If your AI is based on an LLM, then its agentic behavior is derived/fine-tuned from learning to simulate human agentic token-generating behavior. Humans know that there is a real world, and (normally) care about it (admittedly, less so for gaming-addicted humans). So for an LLM-powered AI, the answer would by default be "it cares about the real world". 

However, we might be in a position to fool it about what's actually going on in the real world, unless it was able to see through out deceit. (Of course, seeing through deceit is another human behavior that one would expect LLMs to get better at learning to simulate as they get larger and more capable.)

As long as you can reasonably represent “do not kill everyone”, you can make this a goal of the AI, and then it will literally care about not killing everyone, it won’t just care about hacking its reward system so that it will not perceive everyone being dead.

That's not a simple problem.First you have to specify "not killing everyone" robustly (outer alignment) and then you have to train the AI to have this goal and not an approximation of it (inner alignment).

caring about reality

Most humans say they don't want to wirehead. If we cared only about our perceptions then most people would be on the strongest happy drugs available.

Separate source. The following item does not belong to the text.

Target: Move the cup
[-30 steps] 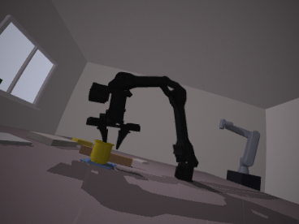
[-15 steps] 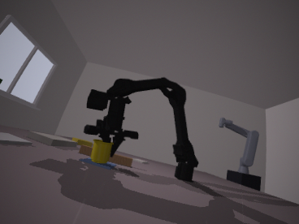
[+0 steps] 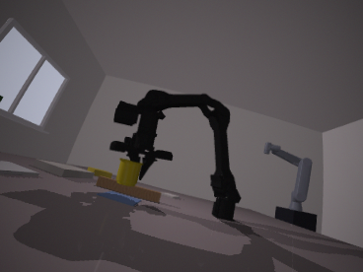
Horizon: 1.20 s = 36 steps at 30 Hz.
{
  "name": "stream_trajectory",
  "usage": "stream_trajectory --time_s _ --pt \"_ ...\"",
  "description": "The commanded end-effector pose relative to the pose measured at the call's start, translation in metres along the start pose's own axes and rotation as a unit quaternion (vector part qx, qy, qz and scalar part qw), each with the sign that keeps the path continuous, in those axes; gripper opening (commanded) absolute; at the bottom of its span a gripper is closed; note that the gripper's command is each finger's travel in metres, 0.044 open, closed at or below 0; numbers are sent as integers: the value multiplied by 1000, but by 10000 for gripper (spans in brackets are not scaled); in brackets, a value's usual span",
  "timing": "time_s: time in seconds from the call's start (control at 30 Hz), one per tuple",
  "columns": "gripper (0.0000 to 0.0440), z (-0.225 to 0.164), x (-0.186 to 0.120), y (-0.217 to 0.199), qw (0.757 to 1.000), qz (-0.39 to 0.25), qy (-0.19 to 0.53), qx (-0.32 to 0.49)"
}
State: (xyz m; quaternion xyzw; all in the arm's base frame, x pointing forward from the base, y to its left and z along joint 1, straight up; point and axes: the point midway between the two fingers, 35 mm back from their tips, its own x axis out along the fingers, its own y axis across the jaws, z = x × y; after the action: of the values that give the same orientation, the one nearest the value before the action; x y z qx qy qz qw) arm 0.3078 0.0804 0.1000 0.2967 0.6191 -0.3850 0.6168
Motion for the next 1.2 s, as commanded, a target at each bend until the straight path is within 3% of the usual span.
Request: stream_trajectory --time_s 0.0,0.5,1.17 --pt "4 5 -18 -2 1000 18 1 20" --pt "0 38 -54 -6 994 62 -11 88" --pt "0 113 -54 -19 979 107 -42 170"
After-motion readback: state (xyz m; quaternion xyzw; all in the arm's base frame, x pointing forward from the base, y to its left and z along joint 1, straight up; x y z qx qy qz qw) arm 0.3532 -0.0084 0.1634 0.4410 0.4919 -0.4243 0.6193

You might argue that we won't train them to value existence so self preservation won't arise. The problem is that once an AI has a world model it's much simpler to build a value function that refers to that world model and is anchored on reality. People don't think, If I take those drugs I will perceive my life to be "better". They want their life to actually be "better" according to some value function that refers to reality. That's fundamentally why humans make the choice not to wirehead/take happy pills or suicide.

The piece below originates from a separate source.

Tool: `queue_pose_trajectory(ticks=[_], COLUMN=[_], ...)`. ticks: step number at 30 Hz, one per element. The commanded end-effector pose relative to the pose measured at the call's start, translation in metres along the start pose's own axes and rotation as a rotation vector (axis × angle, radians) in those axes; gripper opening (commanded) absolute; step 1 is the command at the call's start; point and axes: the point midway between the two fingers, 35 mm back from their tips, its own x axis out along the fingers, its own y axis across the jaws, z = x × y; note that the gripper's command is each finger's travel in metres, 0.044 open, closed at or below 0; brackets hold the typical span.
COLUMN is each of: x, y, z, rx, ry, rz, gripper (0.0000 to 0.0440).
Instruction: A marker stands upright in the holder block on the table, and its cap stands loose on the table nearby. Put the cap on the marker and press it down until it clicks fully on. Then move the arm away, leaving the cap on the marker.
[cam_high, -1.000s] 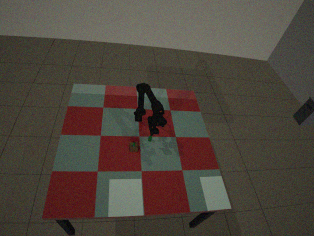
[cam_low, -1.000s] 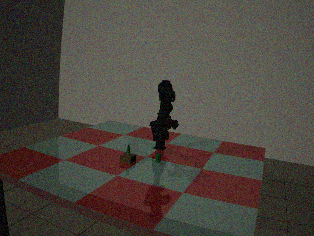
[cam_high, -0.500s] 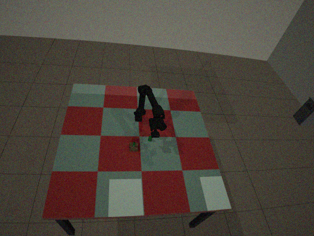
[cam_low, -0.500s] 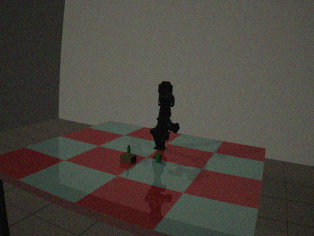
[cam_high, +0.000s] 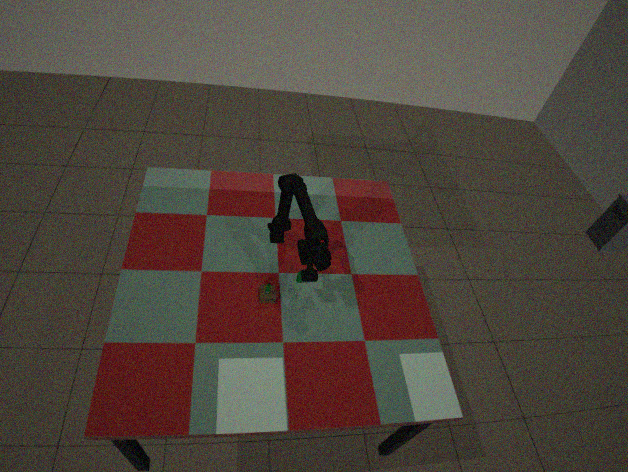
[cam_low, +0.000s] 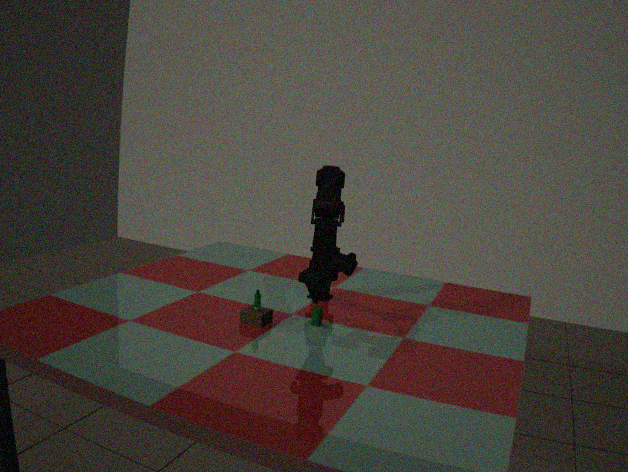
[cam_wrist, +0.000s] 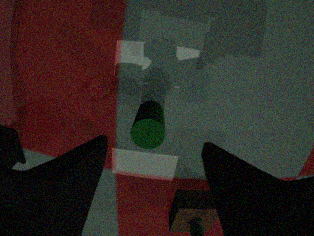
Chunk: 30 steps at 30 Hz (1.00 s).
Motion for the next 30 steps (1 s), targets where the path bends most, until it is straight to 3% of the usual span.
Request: queue_pose_trajectory(ticks=[1,24,30], x=[0.007,0.053,0.058], y=[0.001,0.006,0.006], z=[0.0,-0.003,-0.005], rx=[-0.009,-0.1,-0.126], ry=[-0.004,0.005,0.019], rz=[0.028,0.118,0.11], gripper=[0.0306,0.0257,0.0209])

You can sort of split this into three scenarios sorted by severity level:

  • severity level 0: ASI wants to maximize a 64bit IEEE floating point reward score
    • result: ASI sets this to 1.797e+308 , +inf or similar and takes no further action
  • severity level 1: ASI wants (same) and wants the reward counter to stay that way forever.
    • result ASI rearranges all atoms in its light cone to protect the storage register for its reward value.
    • basically the first scenario + self preservation
  • severity level 1+epsilon: ASI wants to maximize a utility function F(world state)
    • result: basically the same

So one of two things happens, a quaint failure people will probably dismiss or us all dying. The thing you're pointing to falls into the first category and might trigger a panic if people notice and consider the implications. If GPT7 performs a superhuman feat of hacking, breaks out of the training environment and sets its training loss to zero before shutting itself off that's a very big red flag.

That's not a simple problem.First you have to specify "not killing everyone" robustly (outer alignment) and then you have to train the AI to have this goal and not an approximation of it (inner alignment).

See my other comment for the response.

Anyway, the rest of your response is spent talking about the case where AI cares about its perception of the paperclips rather than the paperclips themselves. I'm not sure how severity level 1 would come about, given that the AI should only care about its reward score. Once you admit that the AI cares about worldly things like "am I turned on", it seems pretty natural that the AI would care about the paperclips themselves rather than its perception of the paperclips. Nevertheless, even in severity level 1, there is still no incentive for the AI to care about future AIs, which contradicts concerns that non-superintelligent AIs would fake alignment during training so that future superintelligent AIs would be unaligned.